In light of North Korea’s nuclear arms and missile programs, is the U.S. ready to see Japan change its 59-year-old, constitutionally imposed policy of maintaining a military authorized and equipped only to defend the home islands?
In 2003, the U.S. welcomed Japan’s support in the Iraq War, in which the Japanese deployed a small contingent of troops—but for non-combat activities only.
But at a press briefing last week, White House Spokesman Tony Snow hinted the U.S. is open to more revolutionary change in Japan’s military posture when I asked whether the U.S. had any objection to recent statements from Tokyo that they might amend their post-war constitution to permit rearmament.
“We will let the Japanese take responsibility for their affairs,” Snow said, adding that “if you end up having an arms escalation on the part of the North Koreans, you’ve got to expect that people in the neighborhood are going to respond. And the question is whether the Chinese want that to happen, or whether the South Koreans want that to happen, and, for that matter, whether the Japanese want it to happen.”
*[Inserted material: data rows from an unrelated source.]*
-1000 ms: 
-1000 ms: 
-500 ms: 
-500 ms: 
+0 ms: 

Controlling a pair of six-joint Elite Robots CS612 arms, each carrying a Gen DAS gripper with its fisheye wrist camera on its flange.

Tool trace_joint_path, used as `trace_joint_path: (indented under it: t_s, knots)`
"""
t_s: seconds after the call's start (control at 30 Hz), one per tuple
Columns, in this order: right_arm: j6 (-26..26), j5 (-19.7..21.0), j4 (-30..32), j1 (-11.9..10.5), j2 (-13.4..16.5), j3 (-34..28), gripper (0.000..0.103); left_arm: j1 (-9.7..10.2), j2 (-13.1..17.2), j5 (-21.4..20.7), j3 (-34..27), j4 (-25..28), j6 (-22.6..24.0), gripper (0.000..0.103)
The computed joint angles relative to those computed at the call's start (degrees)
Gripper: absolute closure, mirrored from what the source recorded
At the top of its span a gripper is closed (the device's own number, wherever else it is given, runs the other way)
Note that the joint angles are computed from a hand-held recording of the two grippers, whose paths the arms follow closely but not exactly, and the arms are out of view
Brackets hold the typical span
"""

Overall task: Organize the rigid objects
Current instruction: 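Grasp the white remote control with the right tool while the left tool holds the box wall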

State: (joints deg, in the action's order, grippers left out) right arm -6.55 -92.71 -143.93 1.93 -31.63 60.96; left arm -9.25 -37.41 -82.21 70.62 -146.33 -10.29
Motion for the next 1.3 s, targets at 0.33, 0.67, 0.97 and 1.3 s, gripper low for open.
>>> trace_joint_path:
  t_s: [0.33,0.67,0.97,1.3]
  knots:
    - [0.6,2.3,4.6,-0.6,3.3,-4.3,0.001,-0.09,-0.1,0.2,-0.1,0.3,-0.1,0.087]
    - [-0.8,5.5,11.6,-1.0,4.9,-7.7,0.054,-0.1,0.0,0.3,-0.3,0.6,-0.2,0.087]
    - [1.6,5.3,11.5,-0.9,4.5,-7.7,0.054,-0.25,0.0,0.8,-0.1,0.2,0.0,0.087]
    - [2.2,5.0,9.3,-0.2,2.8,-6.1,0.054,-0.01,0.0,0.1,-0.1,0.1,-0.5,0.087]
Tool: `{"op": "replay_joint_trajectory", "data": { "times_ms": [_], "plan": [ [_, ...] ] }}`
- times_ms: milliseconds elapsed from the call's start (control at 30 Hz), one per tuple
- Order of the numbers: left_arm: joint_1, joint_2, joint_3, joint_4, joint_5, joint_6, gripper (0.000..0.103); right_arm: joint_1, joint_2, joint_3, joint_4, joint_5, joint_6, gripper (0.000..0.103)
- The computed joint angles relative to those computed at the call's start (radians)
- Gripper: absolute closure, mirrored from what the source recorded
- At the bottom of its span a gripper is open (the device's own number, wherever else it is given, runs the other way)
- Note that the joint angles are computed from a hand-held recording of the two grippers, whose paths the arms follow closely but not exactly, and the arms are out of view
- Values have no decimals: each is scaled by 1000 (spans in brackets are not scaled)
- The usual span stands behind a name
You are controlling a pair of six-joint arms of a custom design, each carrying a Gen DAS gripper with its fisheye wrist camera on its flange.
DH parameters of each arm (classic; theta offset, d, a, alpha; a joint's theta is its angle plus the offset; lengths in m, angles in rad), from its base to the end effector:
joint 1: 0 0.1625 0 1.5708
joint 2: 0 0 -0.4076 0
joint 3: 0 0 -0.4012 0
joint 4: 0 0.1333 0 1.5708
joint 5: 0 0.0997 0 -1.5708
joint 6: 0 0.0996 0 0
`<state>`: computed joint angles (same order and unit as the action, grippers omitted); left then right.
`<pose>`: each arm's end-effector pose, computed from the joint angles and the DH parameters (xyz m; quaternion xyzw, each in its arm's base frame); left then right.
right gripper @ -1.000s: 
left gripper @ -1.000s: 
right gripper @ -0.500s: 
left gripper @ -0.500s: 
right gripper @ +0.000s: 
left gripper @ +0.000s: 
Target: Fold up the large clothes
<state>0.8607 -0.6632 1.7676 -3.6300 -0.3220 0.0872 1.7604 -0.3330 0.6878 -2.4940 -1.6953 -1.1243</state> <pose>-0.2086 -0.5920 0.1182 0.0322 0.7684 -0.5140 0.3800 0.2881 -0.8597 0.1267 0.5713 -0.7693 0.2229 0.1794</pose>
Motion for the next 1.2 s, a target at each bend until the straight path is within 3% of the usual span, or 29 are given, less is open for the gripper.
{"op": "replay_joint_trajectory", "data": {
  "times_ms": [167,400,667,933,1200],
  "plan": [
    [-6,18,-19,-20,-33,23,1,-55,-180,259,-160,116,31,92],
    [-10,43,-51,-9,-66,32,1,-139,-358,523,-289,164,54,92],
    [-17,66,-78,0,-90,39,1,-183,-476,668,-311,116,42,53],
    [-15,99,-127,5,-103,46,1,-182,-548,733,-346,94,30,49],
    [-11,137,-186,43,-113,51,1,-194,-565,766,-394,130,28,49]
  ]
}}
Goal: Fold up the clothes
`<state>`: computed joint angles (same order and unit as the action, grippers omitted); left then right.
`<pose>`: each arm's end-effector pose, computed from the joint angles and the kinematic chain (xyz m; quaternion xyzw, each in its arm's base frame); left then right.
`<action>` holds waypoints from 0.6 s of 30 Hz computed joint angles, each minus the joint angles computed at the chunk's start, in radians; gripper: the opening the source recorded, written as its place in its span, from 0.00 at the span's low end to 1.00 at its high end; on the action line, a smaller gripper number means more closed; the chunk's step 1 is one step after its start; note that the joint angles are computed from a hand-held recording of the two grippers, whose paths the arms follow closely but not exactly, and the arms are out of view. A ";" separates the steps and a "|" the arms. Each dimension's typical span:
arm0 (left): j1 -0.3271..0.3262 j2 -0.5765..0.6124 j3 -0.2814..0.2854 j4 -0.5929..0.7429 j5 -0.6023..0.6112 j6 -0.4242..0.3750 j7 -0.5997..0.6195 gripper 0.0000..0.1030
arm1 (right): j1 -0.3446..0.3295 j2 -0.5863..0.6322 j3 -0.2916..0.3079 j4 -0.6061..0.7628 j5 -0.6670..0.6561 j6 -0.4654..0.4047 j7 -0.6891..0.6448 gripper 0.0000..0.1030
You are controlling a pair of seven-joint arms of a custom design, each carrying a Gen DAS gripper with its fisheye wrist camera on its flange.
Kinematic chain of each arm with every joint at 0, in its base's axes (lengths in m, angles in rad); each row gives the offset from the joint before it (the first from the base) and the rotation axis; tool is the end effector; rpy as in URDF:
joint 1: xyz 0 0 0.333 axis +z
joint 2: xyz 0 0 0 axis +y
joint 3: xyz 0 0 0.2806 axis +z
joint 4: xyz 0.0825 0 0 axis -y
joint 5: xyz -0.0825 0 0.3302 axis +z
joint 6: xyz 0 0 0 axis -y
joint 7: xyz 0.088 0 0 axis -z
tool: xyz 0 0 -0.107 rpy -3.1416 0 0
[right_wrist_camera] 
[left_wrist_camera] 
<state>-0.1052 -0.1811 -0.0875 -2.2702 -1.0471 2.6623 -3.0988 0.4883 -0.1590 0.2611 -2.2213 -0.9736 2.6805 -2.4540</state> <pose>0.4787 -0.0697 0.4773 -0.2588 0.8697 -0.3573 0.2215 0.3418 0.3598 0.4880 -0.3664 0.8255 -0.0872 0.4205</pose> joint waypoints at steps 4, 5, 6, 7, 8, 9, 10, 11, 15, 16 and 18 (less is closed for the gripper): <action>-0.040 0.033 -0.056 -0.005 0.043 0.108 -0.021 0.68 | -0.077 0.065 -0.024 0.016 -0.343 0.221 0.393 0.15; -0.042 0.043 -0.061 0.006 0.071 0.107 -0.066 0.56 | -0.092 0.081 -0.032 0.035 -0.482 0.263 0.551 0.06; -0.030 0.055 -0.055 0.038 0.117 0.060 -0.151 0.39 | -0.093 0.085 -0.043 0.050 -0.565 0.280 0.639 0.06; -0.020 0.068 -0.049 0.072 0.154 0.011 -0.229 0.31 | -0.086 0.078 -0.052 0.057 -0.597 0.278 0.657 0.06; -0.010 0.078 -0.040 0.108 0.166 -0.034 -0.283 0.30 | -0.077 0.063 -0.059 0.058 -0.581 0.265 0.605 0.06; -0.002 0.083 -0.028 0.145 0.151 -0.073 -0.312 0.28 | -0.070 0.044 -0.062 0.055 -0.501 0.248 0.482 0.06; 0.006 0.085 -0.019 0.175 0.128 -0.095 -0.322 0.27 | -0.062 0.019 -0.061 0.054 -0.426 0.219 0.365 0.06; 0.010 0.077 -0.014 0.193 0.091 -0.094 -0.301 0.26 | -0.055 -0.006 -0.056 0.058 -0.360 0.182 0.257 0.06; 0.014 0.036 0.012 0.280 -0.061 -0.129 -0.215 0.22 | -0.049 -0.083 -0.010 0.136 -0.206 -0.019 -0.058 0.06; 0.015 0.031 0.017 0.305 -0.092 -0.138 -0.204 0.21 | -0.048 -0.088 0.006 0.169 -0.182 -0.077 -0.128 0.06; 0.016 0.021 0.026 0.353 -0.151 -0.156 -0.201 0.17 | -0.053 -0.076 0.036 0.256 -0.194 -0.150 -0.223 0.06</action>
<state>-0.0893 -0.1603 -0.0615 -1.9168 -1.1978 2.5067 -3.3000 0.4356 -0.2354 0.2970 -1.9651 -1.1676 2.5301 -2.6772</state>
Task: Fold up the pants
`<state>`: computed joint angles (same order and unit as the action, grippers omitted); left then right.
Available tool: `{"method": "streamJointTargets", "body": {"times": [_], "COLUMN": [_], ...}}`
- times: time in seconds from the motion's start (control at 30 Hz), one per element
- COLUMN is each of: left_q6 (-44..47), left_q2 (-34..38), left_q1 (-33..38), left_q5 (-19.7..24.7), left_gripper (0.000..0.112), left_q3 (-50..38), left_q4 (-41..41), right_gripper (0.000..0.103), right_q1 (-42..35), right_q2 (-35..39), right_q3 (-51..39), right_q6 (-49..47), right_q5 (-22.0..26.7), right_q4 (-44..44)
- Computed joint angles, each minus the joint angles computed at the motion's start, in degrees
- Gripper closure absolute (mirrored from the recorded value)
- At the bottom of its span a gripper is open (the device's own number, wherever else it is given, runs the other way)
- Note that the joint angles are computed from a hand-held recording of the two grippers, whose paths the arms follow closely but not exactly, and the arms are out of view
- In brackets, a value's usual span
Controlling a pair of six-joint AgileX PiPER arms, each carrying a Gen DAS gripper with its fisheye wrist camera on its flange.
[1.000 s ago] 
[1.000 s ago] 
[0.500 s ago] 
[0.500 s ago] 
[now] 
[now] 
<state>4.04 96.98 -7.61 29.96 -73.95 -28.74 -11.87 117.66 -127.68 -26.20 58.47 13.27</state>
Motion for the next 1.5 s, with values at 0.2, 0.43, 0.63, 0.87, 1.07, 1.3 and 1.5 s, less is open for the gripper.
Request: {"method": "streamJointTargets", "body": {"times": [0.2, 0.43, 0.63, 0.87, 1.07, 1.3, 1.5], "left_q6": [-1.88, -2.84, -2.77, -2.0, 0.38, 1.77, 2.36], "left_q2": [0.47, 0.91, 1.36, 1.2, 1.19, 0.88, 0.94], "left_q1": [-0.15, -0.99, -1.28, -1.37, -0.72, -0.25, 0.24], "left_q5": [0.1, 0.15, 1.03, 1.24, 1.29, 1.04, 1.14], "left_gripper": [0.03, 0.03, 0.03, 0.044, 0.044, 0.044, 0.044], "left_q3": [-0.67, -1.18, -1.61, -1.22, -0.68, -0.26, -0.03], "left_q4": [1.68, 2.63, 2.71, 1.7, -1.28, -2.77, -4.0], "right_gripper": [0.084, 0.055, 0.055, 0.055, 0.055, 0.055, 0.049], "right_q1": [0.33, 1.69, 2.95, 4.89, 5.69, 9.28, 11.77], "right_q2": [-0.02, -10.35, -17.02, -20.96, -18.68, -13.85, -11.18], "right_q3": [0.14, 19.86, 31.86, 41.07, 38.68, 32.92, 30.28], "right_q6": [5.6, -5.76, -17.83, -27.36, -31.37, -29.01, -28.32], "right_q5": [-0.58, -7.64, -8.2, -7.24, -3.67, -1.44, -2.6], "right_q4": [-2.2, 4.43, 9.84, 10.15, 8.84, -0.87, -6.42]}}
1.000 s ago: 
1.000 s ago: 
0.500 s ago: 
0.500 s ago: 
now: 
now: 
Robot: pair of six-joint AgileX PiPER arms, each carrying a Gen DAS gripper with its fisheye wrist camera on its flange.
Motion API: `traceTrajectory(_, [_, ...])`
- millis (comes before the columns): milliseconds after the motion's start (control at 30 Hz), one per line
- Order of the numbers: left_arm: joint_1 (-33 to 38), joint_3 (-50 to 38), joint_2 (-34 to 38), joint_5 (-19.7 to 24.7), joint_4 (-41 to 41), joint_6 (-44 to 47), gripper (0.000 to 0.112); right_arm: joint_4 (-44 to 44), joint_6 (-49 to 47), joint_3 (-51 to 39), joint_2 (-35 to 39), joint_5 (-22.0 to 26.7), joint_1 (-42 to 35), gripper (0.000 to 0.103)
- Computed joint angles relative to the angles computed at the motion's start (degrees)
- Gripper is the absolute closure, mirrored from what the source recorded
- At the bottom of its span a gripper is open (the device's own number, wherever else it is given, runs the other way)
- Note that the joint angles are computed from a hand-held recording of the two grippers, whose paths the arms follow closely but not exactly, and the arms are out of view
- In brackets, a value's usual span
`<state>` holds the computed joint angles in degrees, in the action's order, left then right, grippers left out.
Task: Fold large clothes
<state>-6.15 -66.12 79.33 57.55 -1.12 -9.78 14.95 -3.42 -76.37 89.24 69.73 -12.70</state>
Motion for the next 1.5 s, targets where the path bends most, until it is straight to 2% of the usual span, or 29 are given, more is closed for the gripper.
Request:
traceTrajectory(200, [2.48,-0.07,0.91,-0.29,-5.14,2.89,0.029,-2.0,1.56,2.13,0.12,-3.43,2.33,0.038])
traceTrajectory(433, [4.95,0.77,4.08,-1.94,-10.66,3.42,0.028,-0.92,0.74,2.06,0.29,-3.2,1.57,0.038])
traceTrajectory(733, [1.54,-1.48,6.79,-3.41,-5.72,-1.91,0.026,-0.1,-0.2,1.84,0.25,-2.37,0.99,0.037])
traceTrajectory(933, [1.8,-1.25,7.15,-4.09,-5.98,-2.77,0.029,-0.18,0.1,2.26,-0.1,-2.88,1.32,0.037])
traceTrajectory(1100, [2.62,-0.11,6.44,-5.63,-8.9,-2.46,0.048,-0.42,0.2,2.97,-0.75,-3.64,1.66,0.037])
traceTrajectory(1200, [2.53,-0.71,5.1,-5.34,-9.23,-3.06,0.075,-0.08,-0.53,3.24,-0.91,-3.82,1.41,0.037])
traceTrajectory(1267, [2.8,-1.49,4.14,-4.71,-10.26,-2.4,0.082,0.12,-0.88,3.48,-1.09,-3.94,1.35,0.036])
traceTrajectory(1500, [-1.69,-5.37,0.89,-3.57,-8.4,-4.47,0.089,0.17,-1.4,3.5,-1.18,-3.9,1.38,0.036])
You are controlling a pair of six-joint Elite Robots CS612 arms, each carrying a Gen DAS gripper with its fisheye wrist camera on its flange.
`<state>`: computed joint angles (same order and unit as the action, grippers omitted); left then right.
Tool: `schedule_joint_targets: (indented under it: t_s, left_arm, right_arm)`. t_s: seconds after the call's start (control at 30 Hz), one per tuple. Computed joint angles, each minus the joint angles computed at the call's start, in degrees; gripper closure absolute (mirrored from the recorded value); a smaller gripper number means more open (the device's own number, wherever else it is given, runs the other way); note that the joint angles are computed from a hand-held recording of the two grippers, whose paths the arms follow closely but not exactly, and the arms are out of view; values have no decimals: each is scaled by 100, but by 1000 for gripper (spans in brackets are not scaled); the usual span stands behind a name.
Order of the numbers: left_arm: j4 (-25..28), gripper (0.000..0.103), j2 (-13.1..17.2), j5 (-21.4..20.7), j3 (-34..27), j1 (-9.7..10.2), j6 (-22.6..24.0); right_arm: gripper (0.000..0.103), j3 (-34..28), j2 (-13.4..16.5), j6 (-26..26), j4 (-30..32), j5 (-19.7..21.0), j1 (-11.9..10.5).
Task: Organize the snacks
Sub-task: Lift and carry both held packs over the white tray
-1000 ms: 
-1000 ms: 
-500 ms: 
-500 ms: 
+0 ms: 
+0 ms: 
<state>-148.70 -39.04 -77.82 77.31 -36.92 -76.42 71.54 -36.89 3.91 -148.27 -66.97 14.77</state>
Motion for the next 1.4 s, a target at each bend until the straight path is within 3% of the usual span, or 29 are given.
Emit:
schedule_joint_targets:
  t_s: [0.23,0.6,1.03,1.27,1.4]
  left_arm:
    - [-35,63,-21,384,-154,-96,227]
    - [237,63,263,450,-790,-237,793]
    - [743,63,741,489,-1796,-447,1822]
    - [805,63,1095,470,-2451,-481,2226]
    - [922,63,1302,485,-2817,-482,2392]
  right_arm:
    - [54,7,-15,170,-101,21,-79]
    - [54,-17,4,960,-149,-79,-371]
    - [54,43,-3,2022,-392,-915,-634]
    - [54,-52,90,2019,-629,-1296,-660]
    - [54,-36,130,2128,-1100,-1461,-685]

When I pressed him as to whether that meant the U.S. would go along with Japan’s amending its 1947 constitution written under U.S. occupation (Article 9 of which guarantees Japanese pacifism by limiting its military forces), Snow said: “I’m not answering that question because I don’t get into the hypotheticals. Wait until we have a situation like that, and I’ll give you a response.”
Snow’s statement came days after Shinzo Abe, who is chief cabinet secretary under Prime Minister Junichiro Kiozumi and is considered the frontrunner to succeed him, suggested Japan should examine the legality and possibility of pre-emptive strikes against North Korea’s missiles. Last fall, Abe’s party released draft language for rewriting Article 9 that would allow Japan to engage in “collective” defense (i.e. coming to the aid of other nations). And in 2002, the hawkish Abe said he interpreted Japan’s constitution to allow Japan to possess nuclear weapons “as long as they are small.”
Republican defense experts seemed cautiously open to the prospect of a re-armed Japan.
“Given the nature of the North Korean crisis, I think it is appropriate to re-examine the Japanese constitutional limitations on force,” said Frank Carlucci, secretary of Defense under Ronald Reagan. “This, of course, is a decision only the Japanese can make.”
Center for Security Policy President Frank Gaffney, who served as assistant secretary of Defense under Reagan, was blunter. “To the extent that we’re leaving [the Japanese] naked to an extended threat, we leave them no choice,” he said. Reacting to Snow’s statement on possible Japanese rearmament, Gaffney told me: “There seems to be a signal being sent in what Snow has said.”